Je crois que Pierre Fauchon a raison de vouloir que notre commission ne devienne pas une commission spécialisée, et qu'elle travaille avec les autres commissions. Pour ce qui est de la seconde Chambre, nous avons essayé de lancer le débat durant la Convention : ce fut une levée de boucliers. Mais je crois que les esprits évolueront. Je reste attaché à l'idée d'un « Congrès » qui se réunirait une fois par an pour un grand débat, une reddition des comptes, et qui pourrait jouer un rôle dans la révision simplifiée des traités ; cette instance permettait d'associer régulièrement des délégués des parlements nationaux à la vie de l'Union. Au stade actuel de la construction européenne, ce serait à mon avis une formule bien adaptée.
Je suis d'accord avec Bernadette Bourzai pour renforcer les contacts avec le Parlement européen, notamment dans la perspective de la révision des perspectives financières et des enjeux de celle-ci pour la PAC.
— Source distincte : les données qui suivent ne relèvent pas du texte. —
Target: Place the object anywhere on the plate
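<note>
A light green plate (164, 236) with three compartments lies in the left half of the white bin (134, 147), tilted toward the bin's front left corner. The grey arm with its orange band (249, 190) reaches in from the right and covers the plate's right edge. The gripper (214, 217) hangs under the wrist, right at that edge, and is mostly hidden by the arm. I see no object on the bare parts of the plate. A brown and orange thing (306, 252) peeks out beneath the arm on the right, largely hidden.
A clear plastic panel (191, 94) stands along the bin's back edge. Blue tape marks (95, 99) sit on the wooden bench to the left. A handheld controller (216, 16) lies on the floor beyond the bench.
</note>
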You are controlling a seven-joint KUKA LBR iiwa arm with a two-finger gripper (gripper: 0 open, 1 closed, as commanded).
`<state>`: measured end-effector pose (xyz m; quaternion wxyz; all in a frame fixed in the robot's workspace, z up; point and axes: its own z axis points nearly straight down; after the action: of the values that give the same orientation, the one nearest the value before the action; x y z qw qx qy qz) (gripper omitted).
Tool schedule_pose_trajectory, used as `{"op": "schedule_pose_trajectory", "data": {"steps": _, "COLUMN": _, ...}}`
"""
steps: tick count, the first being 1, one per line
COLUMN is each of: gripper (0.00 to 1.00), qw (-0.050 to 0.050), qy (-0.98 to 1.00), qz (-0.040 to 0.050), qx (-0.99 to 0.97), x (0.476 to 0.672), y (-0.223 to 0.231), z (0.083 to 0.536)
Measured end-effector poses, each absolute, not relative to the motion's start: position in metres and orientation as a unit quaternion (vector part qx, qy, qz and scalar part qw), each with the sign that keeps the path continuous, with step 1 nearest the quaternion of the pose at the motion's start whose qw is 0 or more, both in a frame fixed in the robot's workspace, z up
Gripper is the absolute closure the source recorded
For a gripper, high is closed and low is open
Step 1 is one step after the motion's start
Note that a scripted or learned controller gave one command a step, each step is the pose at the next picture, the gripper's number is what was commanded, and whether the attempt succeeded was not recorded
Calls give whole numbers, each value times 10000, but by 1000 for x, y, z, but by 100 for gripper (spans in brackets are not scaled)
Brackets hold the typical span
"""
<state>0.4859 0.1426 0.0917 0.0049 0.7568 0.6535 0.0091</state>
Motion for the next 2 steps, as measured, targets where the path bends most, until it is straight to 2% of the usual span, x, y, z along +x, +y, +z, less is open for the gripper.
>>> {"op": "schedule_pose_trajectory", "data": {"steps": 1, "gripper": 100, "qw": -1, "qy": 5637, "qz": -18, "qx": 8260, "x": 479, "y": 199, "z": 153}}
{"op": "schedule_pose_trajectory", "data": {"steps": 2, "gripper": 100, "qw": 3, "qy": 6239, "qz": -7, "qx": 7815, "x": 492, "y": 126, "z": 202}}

Comme Jean Bizet, je me réjouis que la « politique politicienne » n'ait pas une trop grande place dans nos travaux. Je voudrais souligner que, désormais, avec le traité de Lisbonne, les parlementaires ne pourront plus se défausser sur l'Europe : comme ils auront désormais des instruments d'intervention, ils auront à rendre compte de leur utilisation. S'ils critiquent un texte européen, on pourra leur répondre : « Pourquoi n'avez-vous rien fait ? ».
Pour nos rapports avec le Gouvernement, je ne rêve pas d'un mandat impératif, qui serait d'ailleurs contraire à la Constitution, mais je constate que nous sommes loin du « juste milieu » que Christian Cointat propose à bon droit.
* 1Cette réunion est en commun avec la commission des finances.